Collection entries:

######

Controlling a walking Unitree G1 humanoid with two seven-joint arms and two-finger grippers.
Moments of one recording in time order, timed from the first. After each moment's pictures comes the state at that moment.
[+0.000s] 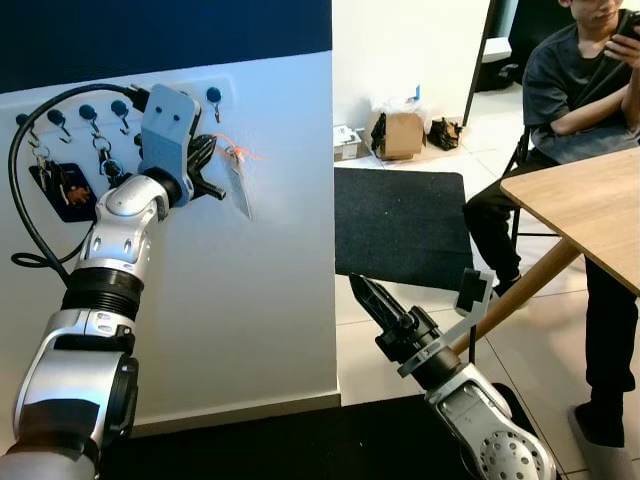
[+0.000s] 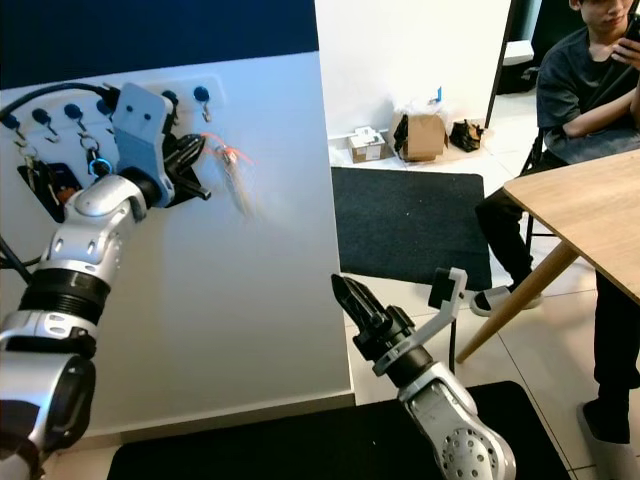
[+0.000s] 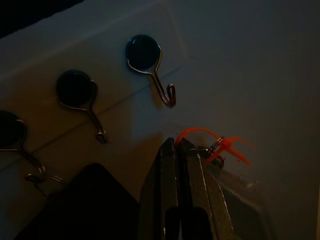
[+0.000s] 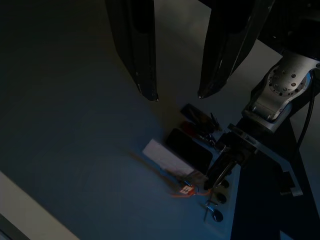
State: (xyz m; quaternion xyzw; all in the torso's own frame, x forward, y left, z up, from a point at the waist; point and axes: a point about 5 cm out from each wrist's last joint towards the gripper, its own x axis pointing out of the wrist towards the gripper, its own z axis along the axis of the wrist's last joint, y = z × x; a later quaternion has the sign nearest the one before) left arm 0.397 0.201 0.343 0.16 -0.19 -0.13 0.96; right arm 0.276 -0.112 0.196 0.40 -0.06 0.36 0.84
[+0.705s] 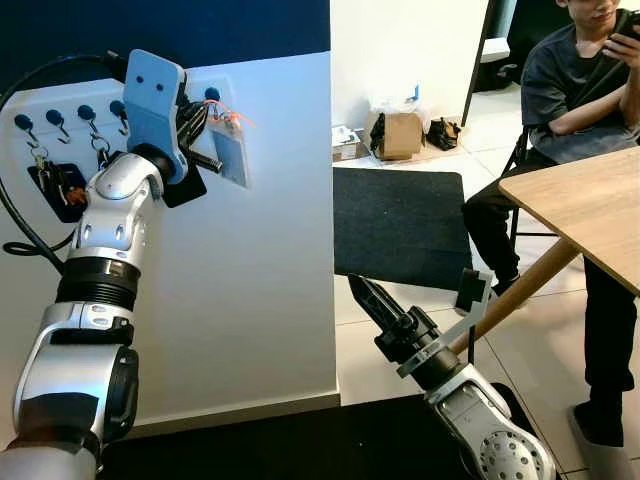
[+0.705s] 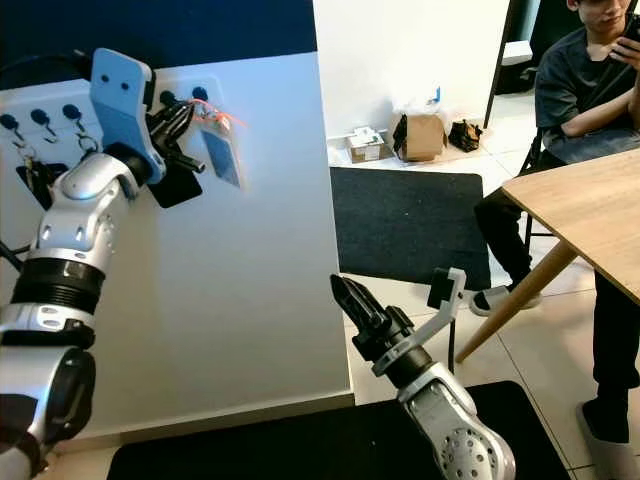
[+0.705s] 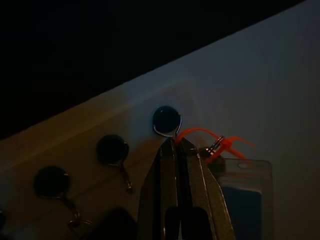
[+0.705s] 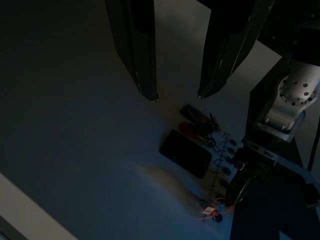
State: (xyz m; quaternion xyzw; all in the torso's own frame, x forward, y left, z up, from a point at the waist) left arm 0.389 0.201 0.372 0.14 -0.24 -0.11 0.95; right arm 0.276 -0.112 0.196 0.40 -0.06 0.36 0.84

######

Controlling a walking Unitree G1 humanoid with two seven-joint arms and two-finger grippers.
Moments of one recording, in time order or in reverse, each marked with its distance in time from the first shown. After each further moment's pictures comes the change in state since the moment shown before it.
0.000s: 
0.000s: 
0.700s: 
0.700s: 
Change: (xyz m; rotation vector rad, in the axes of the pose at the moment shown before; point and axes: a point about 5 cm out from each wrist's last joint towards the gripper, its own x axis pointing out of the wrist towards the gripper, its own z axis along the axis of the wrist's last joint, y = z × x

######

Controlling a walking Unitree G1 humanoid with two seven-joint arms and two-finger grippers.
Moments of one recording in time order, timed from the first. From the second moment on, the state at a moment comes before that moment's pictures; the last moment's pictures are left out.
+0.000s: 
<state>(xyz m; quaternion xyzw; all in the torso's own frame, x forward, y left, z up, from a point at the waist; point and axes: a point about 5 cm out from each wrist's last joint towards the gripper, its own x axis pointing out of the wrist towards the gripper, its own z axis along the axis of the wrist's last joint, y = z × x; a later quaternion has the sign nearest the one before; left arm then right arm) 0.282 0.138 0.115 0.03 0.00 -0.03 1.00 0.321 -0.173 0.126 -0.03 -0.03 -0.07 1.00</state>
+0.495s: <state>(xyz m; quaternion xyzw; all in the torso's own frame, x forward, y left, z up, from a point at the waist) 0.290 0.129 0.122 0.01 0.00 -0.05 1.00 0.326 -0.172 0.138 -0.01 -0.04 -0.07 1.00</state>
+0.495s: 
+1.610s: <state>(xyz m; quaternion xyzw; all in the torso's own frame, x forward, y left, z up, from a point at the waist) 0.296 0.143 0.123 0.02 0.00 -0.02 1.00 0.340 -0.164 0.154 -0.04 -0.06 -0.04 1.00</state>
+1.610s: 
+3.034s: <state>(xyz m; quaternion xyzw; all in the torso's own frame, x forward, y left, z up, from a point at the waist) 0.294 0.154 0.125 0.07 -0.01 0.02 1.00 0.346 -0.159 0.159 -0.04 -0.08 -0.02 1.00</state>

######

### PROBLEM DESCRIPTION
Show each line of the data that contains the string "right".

### RESPONSE TO THIS EXERCISE
State: (xyz m; quaternion xyzw; all in the torso's own frame, x forward, y left, z up, from a point at the waist; point and axes: a point about 5 cm out from each wrist's last joint towards the gripper, its own x axis pointing out of the wrist towards the gripper, its own z axis along the axis of the wrist's last joint, y = z × x; a later quaternion has the sign nearest the one before) left arm 0.397 0.201 0.343 0.16 -0.19 -0.13 0.96; right arm 0.276 -0.112 0.196 0.40 -0.06 0.36 0.84
State: (xyz m; quaternion xyzw; all in the torso's own frame, x forward, y left, z up, from a point at the waist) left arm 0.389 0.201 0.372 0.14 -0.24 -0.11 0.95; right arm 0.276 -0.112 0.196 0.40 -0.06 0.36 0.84
<state>(xyz m; quaternion xyzw; all in the torso's own frame, x forward, y left, z up, from a point at the waist; point and axes: a point about 5 cm out from each wrist's last joint towards the gripper, its own x axis pointing out of the wrist towards the gripper, its own z axis along the axis of the wrist's last joint, y = z × x; a later quaternion has the sign nearest the one before; left arm then right arm) 0.282 0.138 0.115 0.03 0.00 -0.03 1.00 0.321 -0.173 0.126 -0.03 -0.03 -0.07 1.00</state>

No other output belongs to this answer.